Baby steps. First, I took my Gamma World game, because my five-year-old daughter, who is a total gamester, was begging me for it. I think she's got a few years before she grasps the whole role-playing TSR concept (god knows I never did), but surely we can make room in the game closet.


I also nabbed these books, though I have sentimental attachment to neither. Can't resist a book about birds or a book about streakers. Just doin' my part.

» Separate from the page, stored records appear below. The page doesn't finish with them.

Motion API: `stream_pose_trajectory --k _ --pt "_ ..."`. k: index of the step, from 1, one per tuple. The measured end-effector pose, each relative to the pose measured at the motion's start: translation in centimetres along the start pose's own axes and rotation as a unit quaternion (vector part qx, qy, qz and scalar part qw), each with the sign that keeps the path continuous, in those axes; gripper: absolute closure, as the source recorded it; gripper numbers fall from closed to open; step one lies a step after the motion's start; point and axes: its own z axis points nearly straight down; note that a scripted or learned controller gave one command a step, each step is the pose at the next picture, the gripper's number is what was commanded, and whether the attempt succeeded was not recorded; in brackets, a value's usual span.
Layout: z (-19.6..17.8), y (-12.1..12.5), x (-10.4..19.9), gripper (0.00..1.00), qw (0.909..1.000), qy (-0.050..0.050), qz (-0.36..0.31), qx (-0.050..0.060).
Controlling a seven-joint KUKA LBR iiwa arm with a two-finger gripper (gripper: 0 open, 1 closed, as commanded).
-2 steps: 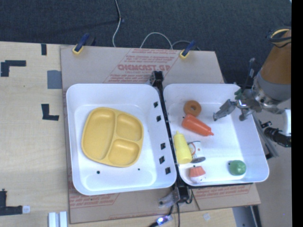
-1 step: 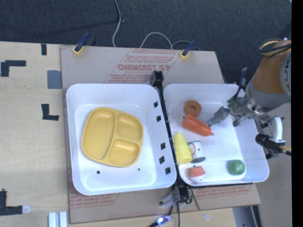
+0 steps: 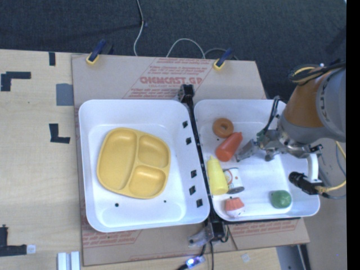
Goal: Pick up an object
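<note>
Carrot: the orange-red carrot (image 3: 228, 145) lies in the right bin (image 3: 256, 107), near the middle, and it is the toy closest to my claw, so I call it the one to pick.
Claw: my claw (image 3: 243, 152) hangs low just beside the carrot's right side. I can't tell how wide it is open, and I see no toy held in it.
How far along: I think the pick is not done yet. The carrot looks like it rests on the bin floor. Closing on it and lifting it up are left to do.
Other toys in the right bin: a brown ring (image 3: 223, 127) sits just above the carrot. A yellow bottle (image 3: 216, 175) lies along the left wall. A small white box (image 3: 234, 179) sits beside the bottle. A little red and white toy (image 3: 234, 205) is near the front wall. A green ball (image 3: 280, 198) is in the front right corner.
Left bin: the left bin (image 3: 93, 116) holds one yellow plate (image 3: 133, 162) with three parts, and nothing lies on the plate.
Arm: my grey and orange arm (image 3: 308, 110) comes in from the right, over the right bin's edge.
</note>
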Motion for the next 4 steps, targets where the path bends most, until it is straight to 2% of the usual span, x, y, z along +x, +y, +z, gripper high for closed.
stream_pose_trajectory --k 1,2,3,4 --pt "-1.1 0.0 0.1 1.00 1.0000 0.000 -0.001 0.000" --pt "-7.1 0.3 -0.4 1.00 1.0000 -0.001 0.000 -0.004" --pt "-12.3 0.4 -0.4 1.00 1.0000 -0.001 0.000 -0.004" --pt "-13.2 -0.4 4.5 1.00 1.0000 0.000 -0.002 -0.002"
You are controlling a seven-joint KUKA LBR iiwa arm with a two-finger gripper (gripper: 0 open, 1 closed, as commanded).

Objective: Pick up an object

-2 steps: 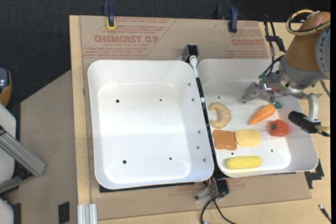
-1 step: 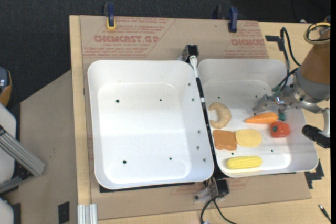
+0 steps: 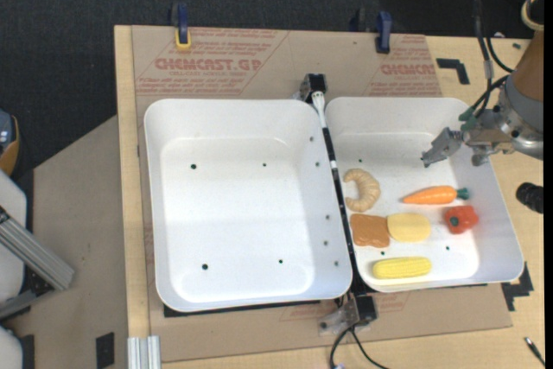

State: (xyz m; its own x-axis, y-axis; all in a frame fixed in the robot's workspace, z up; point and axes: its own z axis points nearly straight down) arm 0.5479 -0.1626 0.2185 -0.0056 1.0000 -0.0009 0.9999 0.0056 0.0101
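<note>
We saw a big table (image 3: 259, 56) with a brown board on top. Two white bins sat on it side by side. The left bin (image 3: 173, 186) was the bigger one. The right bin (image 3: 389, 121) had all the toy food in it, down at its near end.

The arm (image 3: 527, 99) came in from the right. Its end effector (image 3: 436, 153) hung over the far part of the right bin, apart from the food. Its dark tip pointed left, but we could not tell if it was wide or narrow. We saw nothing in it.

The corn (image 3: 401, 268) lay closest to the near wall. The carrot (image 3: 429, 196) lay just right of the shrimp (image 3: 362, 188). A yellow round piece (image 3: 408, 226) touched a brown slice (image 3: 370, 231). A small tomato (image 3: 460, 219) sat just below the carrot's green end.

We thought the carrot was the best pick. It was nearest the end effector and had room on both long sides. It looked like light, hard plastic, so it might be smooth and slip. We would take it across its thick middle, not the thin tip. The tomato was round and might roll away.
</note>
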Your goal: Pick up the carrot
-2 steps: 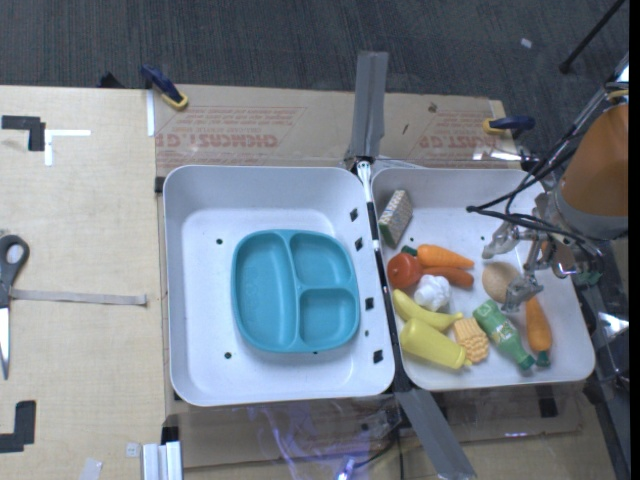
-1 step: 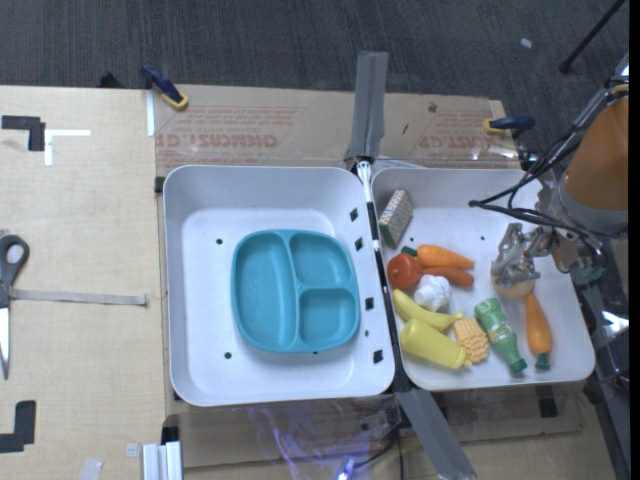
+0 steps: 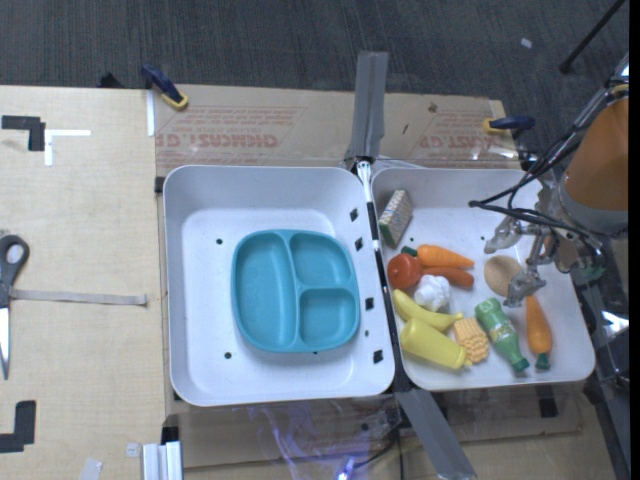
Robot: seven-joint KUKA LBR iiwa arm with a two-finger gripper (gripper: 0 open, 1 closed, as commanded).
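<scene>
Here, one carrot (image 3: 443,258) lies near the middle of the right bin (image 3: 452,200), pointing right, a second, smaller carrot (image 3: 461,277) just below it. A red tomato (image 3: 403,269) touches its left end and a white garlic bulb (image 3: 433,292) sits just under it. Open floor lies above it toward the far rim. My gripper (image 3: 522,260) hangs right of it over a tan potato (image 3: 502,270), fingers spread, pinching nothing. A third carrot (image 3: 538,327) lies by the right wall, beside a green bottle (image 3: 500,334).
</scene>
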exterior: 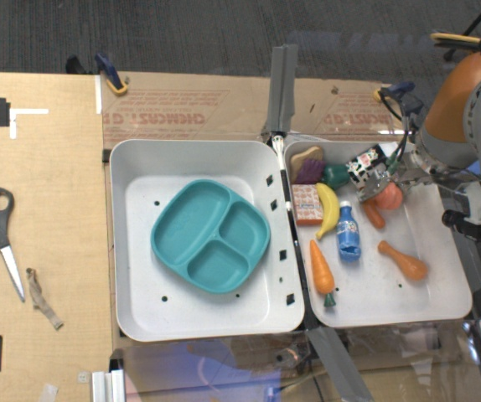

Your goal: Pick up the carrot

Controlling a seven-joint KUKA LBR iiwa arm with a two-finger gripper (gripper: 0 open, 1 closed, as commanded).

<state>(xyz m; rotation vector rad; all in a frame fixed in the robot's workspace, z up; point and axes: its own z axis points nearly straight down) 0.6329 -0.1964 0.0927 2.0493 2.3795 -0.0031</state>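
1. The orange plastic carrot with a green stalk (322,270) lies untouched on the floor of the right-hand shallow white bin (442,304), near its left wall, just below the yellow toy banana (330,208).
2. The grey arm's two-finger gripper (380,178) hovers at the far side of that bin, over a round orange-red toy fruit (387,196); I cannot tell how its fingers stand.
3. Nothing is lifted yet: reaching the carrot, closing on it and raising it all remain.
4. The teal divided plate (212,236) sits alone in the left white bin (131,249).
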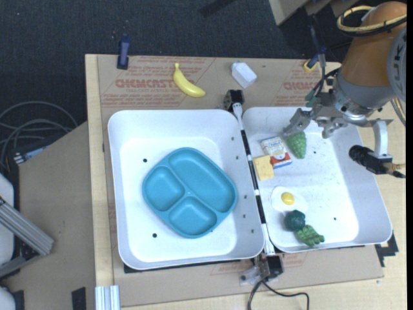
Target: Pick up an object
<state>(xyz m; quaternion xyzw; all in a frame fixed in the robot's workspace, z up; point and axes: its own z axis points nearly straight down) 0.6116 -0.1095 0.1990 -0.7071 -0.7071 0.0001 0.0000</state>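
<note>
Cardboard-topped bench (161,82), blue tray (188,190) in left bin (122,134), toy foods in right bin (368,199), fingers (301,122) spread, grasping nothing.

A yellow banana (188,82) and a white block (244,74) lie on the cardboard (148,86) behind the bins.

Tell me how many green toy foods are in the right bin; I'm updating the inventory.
3. A pale green leafy piece lies near the top, under the gripper. A dark green one and a lighter broccoli-like one sit together near the bottom. The arm might hide more.
</note>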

And finally, I took a large plastic bin–the kind that holds years worth of tax documents–because there was a Post-it on the lid that read "Gillian wants this." Post-its never lie, right? I recognized it for what it was: another Pandora's box. Eight summers ago, when I was making the move from NYC to Texas, I spent a couple weeks in limbo at my parents' house. They seized the opportunity to make me sort through the warehouse of ephemera they'd been amassed: scrapbooks, letters, notes, photos, yearbooks, Playbills, posters, tchotchkes, art projects, report cards, travel brochures, ticket stubs, old phone bills (yes, old phone bills). Should there ever be a museum dedicated to my life (something I fully expected to have happened by now), the curator will have a lot to work with.

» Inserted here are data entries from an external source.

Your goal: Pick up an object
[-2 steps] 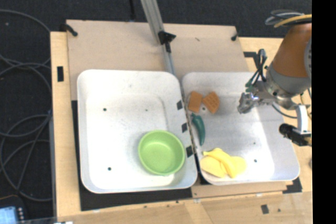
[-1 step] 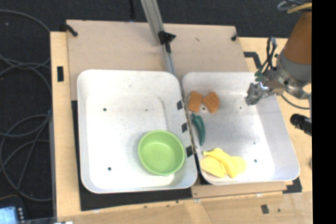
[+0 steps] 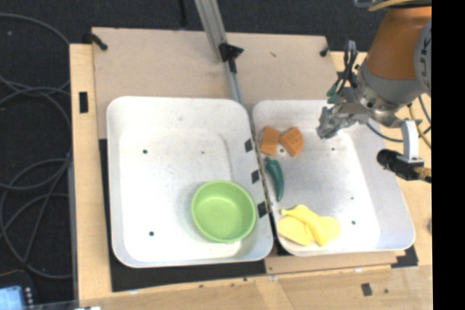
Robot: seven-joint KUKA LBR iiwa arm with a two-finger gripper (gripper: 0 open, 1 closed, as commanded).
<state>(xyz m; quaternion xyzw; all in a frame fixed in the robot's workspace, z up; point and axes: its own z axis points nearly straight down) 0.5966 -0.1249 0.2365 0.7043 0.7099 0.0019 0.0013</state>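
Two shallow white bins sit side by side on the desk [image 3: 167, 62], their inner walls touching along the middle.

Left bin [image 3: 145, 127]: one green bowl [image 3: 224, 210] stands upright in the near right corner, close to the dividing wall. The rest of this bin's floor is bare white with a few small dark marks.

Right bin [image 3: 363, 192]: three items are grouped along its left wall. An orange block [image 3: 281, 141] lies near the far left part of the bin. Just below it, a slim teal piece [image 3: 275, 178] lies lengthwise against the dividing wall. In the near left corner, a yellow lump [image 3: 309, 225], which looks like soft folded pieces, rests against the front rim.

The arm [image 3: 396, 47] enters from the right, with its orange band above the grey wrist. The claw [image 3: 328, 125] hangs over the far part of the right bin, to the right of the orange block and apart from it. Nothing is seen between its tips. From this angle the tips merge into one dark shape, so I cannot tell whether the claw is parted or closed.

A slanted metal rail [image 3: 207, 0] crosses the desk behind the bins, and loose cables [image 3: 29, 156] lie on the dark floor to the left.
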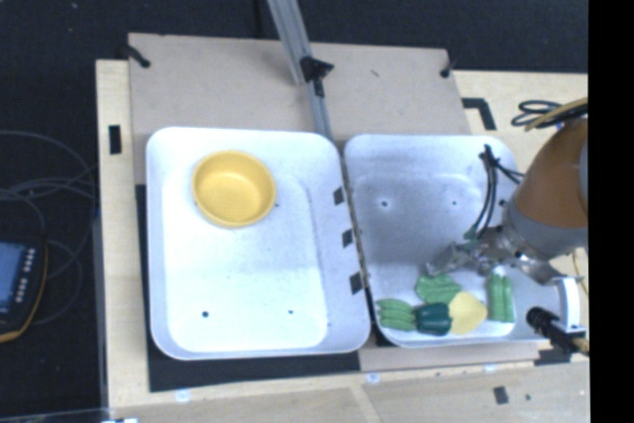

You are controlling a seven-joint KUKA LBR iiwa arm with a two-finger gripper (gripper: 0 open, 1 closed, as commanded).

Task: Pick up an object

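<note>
My gripper [448,263], fingers apart, sits just above green toy [437,289]: prob. light, soft plastic; I'd pinch mid-body.

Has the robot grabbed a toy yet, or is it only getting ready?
Done: the gripper has reached into the right bin, just above the green toy. In hand: nothing visible between its fingers. Left: grabbing and lifting one from the pile, where the yellow toy also lies. The yellow bowl sits in the left bin.

Glossy yellow plastic bowl [234,188] gleaming, smooth white bins [248,332] slightly speckled, matt pale wood bench [238,64], and a dull metal rail [282,5] overhead.
</note>
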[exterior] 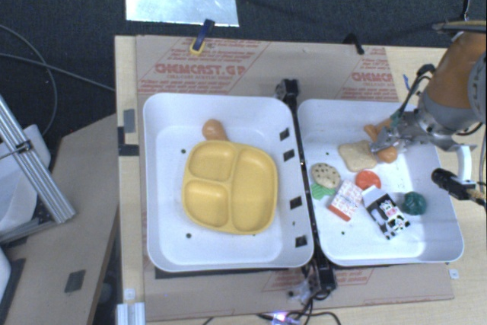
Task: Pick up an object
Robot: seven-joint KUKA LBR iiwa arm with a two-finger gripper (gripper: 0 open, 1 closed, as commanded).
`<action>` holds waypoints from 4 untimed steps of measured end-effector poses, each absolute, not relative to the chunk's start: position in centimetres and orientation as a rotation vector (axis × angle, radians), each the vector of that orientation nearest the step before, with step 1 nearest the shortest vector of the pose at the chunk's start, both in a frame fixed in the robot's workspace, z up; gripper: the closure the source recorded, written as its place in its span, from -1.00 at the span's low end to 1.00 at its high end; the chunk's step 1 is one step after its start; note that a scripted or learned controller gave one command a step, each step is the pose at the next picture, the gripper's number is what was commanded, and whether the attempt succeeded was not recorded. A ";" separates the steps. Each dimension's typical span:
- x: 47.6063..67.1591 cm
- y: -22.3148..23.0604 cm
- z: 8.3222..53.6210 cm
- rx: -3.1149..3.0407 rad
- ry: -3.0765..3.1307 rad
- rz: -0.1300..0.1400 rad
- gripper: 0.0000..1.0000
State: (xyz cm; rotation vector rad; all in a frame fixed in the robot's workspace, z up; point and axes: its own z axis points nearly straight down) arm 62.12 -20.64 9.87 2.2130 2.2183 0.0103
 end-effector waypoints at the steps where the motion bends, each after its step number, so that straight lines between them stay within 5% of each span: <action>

I spent days out on the screened porch, inhaling clouds of dust and molder, bagging up childhood detritus. Some of it was easy (phone bills); some of it not so much (I really was good at drawing horses!). I didn't have any trouble tossing years of elementary school homework, the heady scent of ditto still clinging to the pages, but I couldn't quite part with my college notebooks and papers (hey, it's never too late to go to grad school). I narrowed and edited and condensed and consolidated to a few containers, which I wasn't ready to take with me and I wasn't ready to take to the dump. My parents generously agreed to keep those boxes, and so here they were again. It was time to cull. I was as ruthless as I'm capable of being (i.e., not too ruthless). I got rid of the obvious trash that I must've been too overwhelmed to deal with last time, and then packed up everything else in small amazon boxes. They arrived in San Antonio a few days after I did. I'll share the pics this week.

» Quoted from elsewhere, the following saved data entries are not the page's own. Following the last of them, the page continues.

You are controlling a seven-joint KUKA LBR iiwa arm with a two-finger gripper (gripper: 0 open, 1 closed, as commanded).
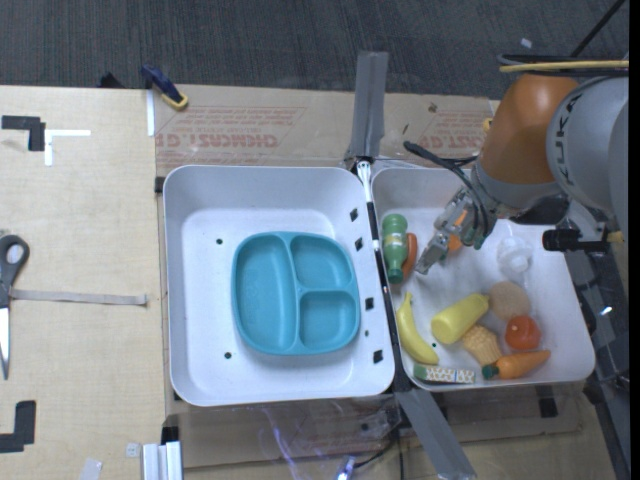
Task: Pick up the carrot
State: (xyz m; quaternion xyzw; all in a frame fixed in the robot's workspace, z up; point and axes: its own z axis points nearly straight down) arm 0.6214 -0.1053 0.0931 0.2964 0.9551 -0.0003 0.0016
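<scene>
Nearest the camera, along the near wall of the right white bin [575,298], a small orange toy carrot with a green stub end [518,365] is recorded, lying flat with its green end pointing left. It is judged to be light, rigid moulded plastic, smooth and somewhat slippery, tapering toward its tip; a hold across the thicker middle of the body is judged the most secure.

Items around it: a bumpy yellow corn piece [480,345] is touching or just beside the green end; a small red tomato [522,332] sits just behind; a beige rounded piece [509,299] lies further back; a yellow cylindrical block [459,318], a yellow banana [412,332] and a flat patterned strip [447,374] lie to the left. A green-and-orange bottle-shaped item [396,245] lies by the divider. The bin wall in front and the corn and tomato close by are judged to leave little room for fingers.

The two-finger gripper [437,251] is seen low over the back left of the same bin, well apart from the carrot. Its fingers appear slightly parted; something orange shows beside them, but a held object cannot be confirmed.

In the left white bin [190,268] a teal three-compartment tray [297,293] is entered.
</scene>
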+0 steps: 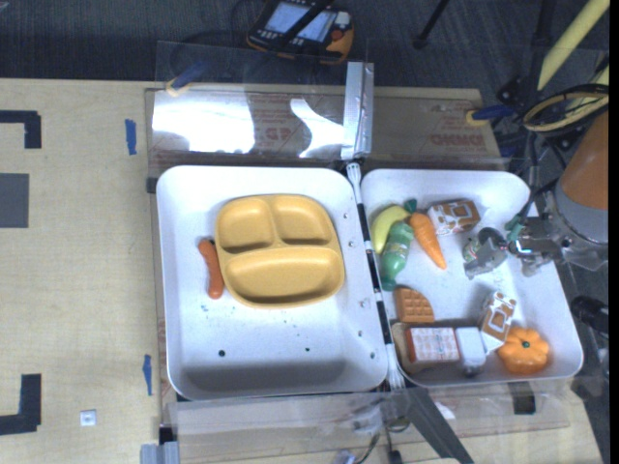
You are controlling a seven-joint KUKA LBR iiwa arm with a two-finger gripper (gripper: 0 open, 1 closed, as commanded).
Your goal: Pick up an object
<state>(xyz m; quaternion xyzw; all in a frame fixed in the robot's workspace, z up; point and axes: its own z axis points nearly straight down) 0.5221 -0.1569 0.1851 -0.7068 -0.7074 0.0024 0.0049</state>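
I'm reaching in from the right, wrist low over the right bin (551, 288), my gripper (484, 249) hanging mid-bin; whether it's open or closed, I cannot tell. Left of it lies the carrot (427, 239), the pumpkin (523, 350) in the near right corner.

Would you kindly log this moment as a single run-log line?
gripper over right bin | nothing seen held | carrot beside it | left bin: yellow tray

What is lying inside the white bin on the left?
The left bin holds a yellow divided plate and an orange-red sausage-like piece at the plate's left edge. A few dark specks dot the floor. Anything beneath the plate is covered.
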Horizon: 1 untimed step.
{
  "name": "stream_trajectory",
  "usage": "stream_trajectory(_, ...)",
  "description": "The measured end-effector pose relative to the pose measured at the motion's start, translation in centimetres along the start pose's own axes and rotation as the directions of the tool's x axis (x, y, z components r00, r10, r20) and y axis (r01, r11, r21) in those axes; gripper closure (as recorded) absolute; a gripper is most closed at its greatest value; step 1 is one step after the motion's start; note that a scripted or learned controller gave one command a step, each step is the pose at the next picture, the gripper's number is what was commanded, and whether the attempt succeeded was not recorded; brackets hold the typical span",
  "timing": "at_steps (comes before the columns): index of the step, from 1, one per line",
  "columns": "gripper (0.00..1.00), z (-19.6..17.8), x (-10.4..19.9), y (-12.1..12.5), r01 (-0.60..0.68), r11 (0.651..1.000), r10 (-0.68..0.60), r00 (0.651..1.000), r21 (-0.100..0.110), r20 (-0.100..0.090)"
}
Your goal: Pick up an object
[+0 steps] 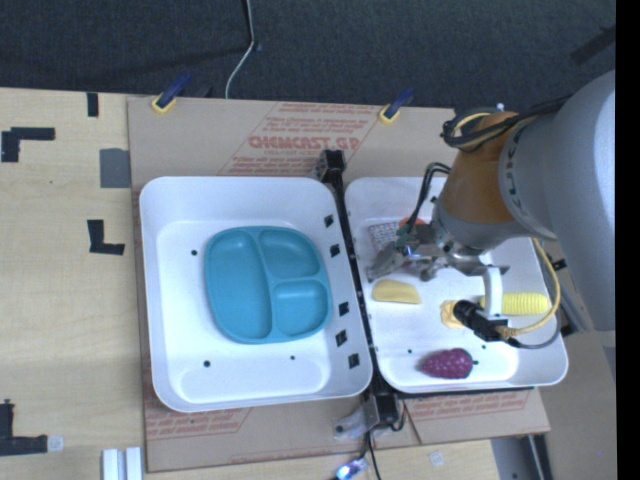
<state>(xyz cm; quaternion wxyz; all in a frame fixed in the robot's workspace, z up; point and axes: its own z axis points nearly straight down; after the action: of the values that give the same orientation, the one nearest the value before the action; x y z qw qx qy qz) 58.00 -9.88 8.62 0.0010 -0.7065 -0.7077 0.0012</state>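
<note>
In the right bin (540, 373) my gripper (400, 260) hangs low near the bin's left wall, just above a pale yellow wedge-shaped piece (397, 292). Nothing is visibly held in it. A purple bunch of grapes (447, 364) lies near the front wall. A yellow corn cob (526, 304) lies at the right, partly behind the arm's cables. The grey arm with its orange band (480, 183) covers the back right of this bin.
The left bin (170, 368) holds a blue divided plate (268, 283) in its middle. A black divider strip (345, 268) runs between the two bins. Both bins rest on a cardboard sheet (290, 138) on the wooden bench.
</note>
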Motion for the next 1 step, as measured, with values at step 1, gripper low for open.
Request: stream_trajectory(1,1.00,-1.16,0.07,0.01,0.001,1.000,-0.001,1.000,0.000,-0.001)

In the meantime, where to put the stuff? Right now I have two enormous closets where I keep this sort of thing, but the closets do double and triple-duty—they're also filled with holiday decorations and Lindsay's guitars. With another child now in school and generating all kinds of adorable ephemera, those closets won't be big enough. Texas houses don't have basements, and our house doesn't have an attic. I will have to learn to be less nostalgic, less inclined to sentimentalize objects and scraps of paper, because storage unit rentals are not in my budget.

1 comment:

  1. If you ever want to sell the GammaWorld, box and all let me know!

    LOVE the condition it looks like it is in! A collectors item!!!!